Message aux anticolonialistes qui hésitent à participer aux élections législatives
Le "gospel of love" de James Baldwin comme boussole politique.
L’Occident est un navire qui sombre, et ce n’est pas (plus) à nous de le sauver. La violence du monstre s’intensifie toujours avant de céder, d’après la formule gramscienne consacrée. Pourtant, malgré nos réticences, je crois qu’il faut aller voter à ces élections. Contrer l’extrême-droite, et donner de l’impulsion au Nouveau Front Populaire.

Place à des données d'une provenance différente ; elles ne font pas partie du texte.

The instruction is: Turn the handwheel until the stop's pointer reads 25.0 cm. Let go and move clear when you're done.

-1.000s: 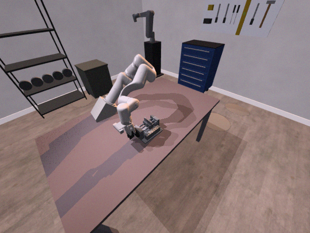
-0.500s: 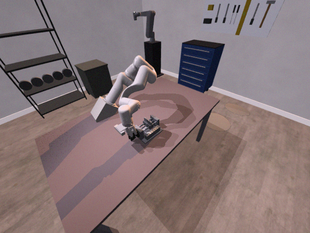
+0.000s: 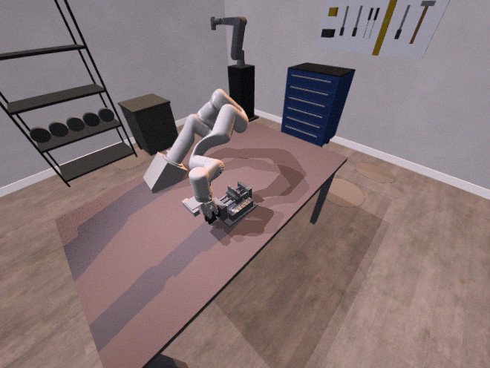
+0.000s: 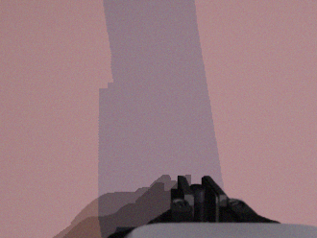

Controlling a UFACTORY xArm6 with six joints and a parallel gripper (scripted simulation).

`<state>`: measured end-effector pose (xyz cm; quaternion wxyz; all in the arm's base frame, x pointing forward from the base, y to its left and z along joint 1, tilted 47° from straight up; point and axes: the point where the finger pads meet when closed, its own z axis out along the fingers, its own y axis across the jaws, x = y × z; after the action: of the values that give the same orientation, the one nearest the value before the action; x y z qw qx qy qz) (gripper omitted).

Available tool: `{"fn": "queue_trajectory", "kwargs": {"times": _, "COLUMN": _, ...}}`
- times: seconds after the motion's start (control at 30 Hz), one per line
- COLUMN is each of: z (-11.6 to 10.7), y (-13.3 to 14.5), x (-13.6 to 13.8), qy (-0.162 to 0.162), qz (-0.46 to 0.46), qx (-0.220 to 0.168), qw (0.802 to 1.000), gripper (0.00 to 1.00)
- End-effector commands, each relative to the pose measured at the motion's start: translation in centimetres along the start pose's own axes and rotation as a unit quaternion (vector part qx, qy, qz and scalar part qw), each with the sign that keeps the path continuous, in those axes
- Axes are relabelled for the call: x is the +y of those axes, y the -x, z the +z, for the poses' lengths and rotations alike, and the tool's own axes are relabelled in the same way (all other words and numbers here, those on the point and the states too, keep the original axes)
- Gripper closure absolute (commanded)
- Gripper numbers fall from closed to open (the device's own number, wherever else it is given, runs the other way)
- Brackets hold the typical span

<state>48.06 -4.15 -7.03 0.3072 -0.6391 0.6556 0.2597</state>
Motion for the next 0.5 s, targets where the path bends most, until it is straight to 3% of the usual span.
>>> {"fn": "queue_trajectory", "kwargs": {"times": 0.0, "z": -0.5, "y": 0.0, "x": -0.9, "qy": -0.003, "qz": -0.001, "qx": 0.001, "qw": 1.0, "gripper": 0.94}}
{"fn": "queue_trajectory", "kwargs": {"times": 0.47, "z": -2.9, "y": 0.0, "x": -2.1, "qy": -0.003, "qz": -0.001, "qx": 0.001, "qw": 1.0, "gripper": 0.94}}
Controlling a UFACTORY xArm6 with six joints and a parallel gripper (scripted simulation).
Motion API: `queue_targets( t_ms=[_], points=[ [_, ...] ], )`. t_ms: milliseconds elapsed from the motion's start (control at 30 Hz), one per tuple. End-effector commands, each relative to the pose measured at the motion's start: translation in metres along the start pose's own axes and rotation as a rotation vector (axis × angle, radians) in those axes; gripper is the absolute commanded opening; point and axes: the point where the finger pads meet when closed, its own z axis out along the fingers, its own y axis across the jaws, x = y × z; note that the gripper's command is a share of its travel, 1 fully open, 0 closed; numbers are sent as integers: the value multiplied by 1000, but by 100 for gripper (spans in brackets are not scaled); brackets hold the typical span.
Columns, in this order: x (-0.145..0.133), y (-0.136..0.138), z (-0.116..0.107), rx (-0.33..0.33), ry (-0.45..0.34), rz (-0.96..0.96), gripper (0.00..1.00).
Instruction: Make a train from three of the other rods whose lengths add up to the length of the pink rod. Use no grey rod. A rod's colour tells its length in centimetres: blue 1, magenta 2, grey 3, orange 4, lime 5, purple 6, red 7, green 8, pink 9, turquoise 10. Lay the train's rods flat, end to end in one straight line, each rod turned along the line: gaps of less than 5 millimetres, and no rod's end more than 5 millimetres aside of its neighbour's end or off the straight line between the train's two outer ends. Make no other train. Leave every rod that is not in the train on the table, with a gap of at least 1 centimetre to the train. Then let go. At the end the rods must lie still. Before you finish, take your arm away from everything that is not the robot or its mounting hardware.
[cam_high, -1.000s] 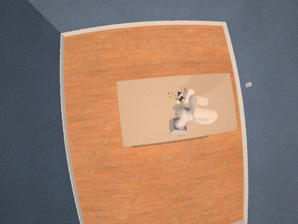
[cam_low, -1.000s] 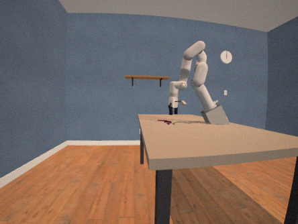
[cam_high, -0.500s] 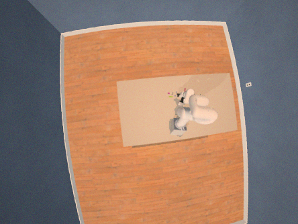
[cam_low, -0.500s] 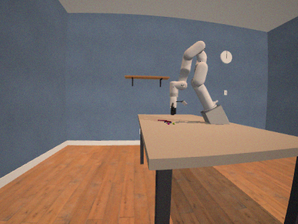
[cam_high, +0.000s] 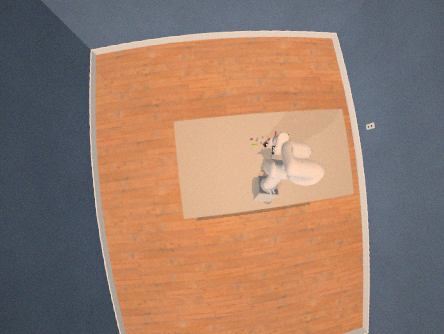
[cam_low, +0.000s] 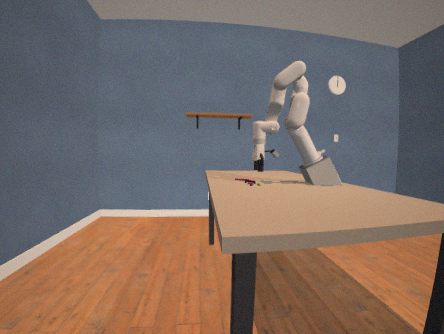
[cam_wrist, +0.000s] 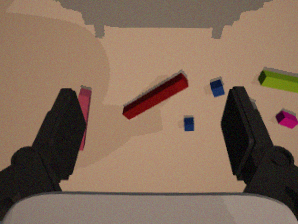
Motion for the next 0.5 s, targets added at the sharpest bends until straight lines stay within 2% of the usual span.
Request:
queue_targets(
  t_ms=[0,100,133,467],
  points=[
    [-1,0,-1,-31,-8,-164,100],
    [-1,0,-1,-30,-8,-195,100],
    [-1,0,-1,-30,-10,-275,100],
    [-1,-1,-1,-29,-14,-566,100]
  ],
)
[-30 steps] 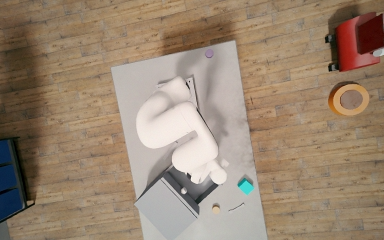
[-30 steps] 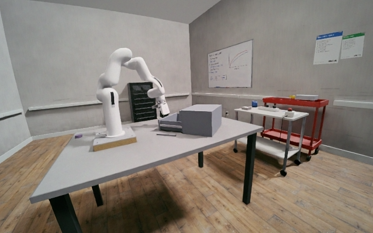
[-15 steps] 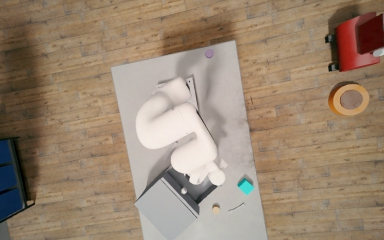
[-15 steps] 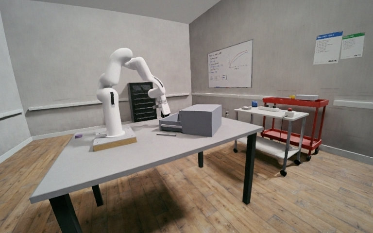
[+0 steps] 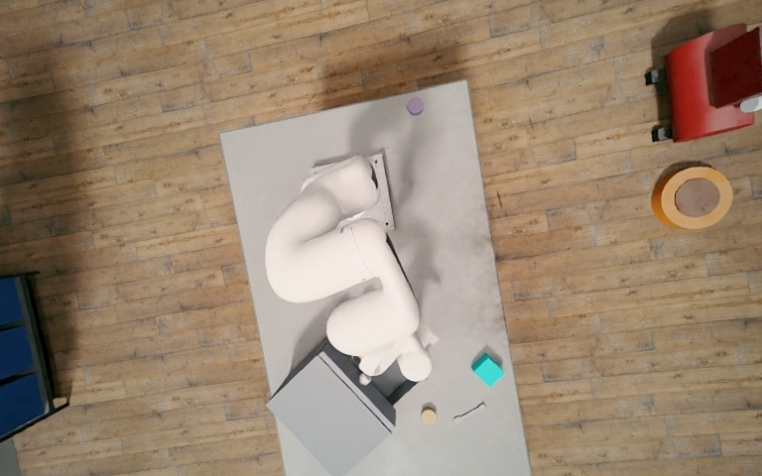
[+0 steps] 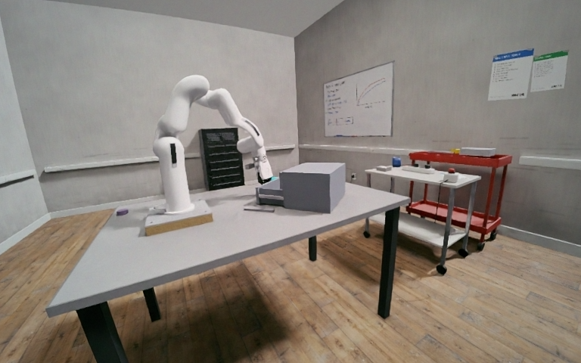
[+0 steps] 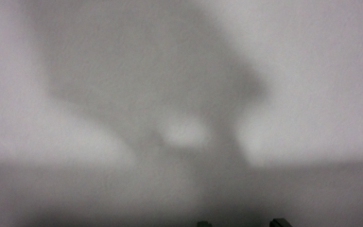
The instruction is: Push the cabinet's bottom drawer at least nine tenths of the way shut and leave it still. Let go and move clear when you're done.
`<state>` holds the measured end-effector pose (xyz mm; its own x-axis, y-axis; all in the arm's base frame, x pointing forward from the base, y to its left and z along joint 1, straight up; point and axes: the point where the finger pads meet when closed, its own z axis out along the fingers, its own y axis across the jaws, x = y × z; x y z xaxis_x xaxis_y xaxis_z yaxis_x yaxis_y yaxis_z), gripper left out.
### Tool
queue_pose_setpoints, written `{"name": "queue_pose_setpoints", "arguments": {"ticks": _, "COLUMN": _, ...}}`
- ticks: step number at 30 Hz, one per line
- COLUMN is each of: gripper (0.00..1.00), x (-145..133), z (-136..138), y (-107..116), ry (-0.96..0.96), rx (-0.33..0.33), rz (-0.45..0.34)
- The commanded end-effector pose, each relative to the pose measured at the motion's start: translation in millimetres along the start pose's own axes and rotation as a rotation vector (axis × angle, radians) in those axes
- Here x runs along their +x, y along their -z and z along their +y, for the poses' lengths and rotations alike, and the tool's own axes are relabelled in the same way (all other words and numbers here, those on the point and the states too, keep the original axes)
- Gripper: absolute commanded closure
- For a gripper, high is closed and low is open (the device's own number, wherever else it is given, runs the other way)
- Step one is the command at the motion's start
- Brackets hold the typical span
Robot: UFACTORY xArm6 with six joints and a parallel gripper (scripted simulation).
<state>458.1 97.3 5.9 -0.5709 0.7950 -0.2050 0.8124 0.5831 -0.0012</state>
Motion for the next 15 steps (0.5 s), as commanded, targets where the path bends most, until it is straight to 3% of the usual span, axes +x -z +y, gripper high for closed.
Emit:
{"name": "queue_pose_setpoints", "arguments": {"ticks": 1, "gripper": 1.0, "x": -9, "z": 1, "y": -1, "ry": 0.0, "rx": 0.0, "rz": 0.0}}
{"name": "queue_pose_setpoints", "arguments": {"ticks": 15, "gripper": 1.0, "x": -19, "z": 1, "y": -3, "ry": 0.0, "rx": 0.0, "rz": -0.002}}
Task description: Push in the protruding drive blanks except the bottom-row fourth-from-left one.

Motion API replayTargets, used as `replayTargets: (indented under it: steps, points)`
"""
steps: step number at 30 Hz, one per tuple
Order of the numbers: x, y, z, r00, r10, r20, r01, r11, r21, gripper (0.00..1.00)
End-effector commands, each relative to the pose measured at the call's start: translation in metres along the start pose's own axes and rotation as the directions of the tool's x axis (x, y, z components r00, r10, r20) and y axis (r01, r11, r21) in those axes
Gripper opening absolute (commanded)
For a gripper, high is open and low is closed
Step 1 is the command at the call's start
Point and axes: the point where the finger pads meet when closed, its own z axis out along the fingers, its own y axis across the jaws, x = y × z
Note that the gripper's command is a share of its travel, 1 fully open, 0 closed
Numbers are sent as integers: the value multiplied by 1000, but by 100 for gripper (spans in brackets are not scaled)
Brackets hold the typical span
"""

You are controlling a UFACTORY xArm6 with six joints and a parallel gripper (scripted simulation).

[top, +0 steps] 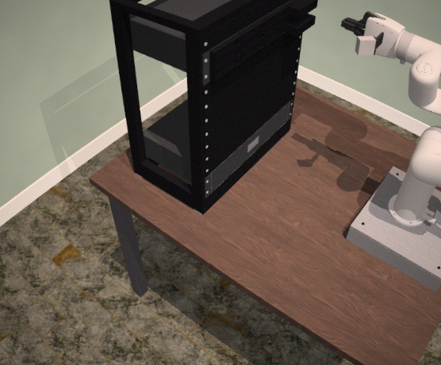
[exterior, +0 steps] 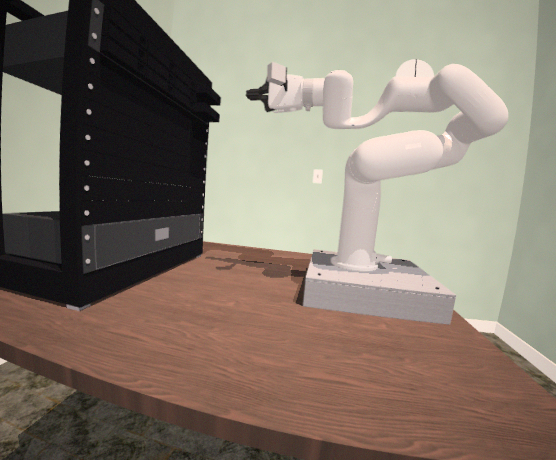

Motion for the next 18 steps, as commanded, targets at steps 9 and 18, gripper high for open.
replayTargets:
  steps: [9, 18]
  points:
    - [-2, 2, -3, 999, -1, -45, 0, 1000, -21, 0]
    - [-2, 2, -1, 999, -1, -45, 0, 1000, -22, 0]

Depuis quatre ans maintenant, je m'efforce d'aligner ma praxis politique et mes choix de vie avec mon positionnement décolonial - ce qui s'est traduit par mon départ physique de Paris et ma réinstallation en Martinique où je me suis attachée à "cultiver l'appartenance" pour reprendre la magnifique formule de bell hooks. Cela s'est aussi et surtout exprimé sur le plan intime et symbolique, par un processus profond de désinvestissement vis-à-vis du paradigme de la modernité occidentale et de ses institutions.
Une part de moi a conscience du fait que la résurgence de l'extrême-droite en France n'est que la manifestation inéluctable d'un atavisme fasciste et colonial qui ne fut jamais vraiment exorcisé après la 2nde Guerre Mondiale (le fameux mythe du "tous résistants" dont parle très bien l'historien Robert Paxton), et qui n'a été jusqu'ici contenu que grâce aux digues fragiles de la prospérité économique. D'une certaine façon, je crois que cette "tombée des masques" s'inscrit dans le sens de l'histoire, aussi douloureux soit-il. Le gén0ci de en cours en a lui aussi joué ce rôle de catalyseur en mettant crûment en lumière l'imposture morale d'un modèle occidental en fin de course, et la nécessité de refonder notre cadre philosophique. Oui, une part de moi ne peut s'empêcher de voir dans l'effondrement annoncé, l'opportunité d'un sursaut chez les post colonisé.es, qui les amènera peut-être enfin à réorienter leurs énergies vers la construction de futurs d'émancipation pour le Sud Global.
Mais... je sais aussi que cette transition se fera dans une souffrance inouïe pour les plus vulnérables, à commencer par les personnes racisées qui vivent en Europe et qui n'ont pas la possibilité matérielle ou l'envie de la quitter (pour des raisons d'attaches familiales ou affectives). La réalité pratique de nos existences de postcolonisé.es est complexe, tissée de nuances, de contradictions tellement humaines, et d'inévitables compromis.
Je pense aux femmes, aux personnes queer, aux pauvres.
Lorsqu’il est question de danger immédiat pesant sur la vie de millions d’individus, je ne crois pas qu’on puisse se réfugier derrière des formules toutes faites du genre « on ne fait pas d’omelette sans casser des œufs » (et ce, malgré tout l’amour de fangirl que je porte depuis longtemps à la figure de Robespierre, auquel cette phrase est attribuée). Je me refuse à considérer des vies humaines comme de simples victimes collatérales, un sacrifice nécessaire à une cause ultime.
On ne sacrifie pas des gens sur l’autel des idées. Mon étoile du nord politique, plus que tout grand principe ou posture idéologique, est l’amour révolutionnaire. Le gospel of love qu’a toute sa vie prophétisé James Baldwin. C’est un amour radical qui ne se confond pas avec la sensiblerie. Il s’adresse à toute l’humanité ; aux opprimés comme aux oppresseurs.
Je crois qu’il est important de cultiver la non-dualité dans nos combats politiques, et la capacité à tenir ensemble plusieurs vérités en apparence irréconciliables. À chaque instant, tenir le flambeau de notre plus haute vision et composer avec le réel.
La décision d’aller voter contre le Front National ne devrait rien à voir à faire avec le fait de « se sentir français.e » ou non. Outre le fait que la gouvernance d’une puissance coloniale comme la France a un impact global évident, il s’agit pour moi d’un vote humaniste : au même titre que je me soucie du peuple qui souffre en Palestine et au Congo, je me soucie du peuple qui souffre en France, et j’agis là où cela m’est possible. Ne nous laissons pas enfermer dans des considérations de frontières nationalistes – c’est précisément l’un des plus vils produits de ce modèle civilisationnel colonial que nous rejetons.
Quoiqu’il advienne après ces élections, nous ferons face. Avec la conscience tranquille de savoir qu’à chaque étape, nous avons fait usage de tous les moyens disponibles pour protéger le maximum de personnes de la souffrance la plus immédiate.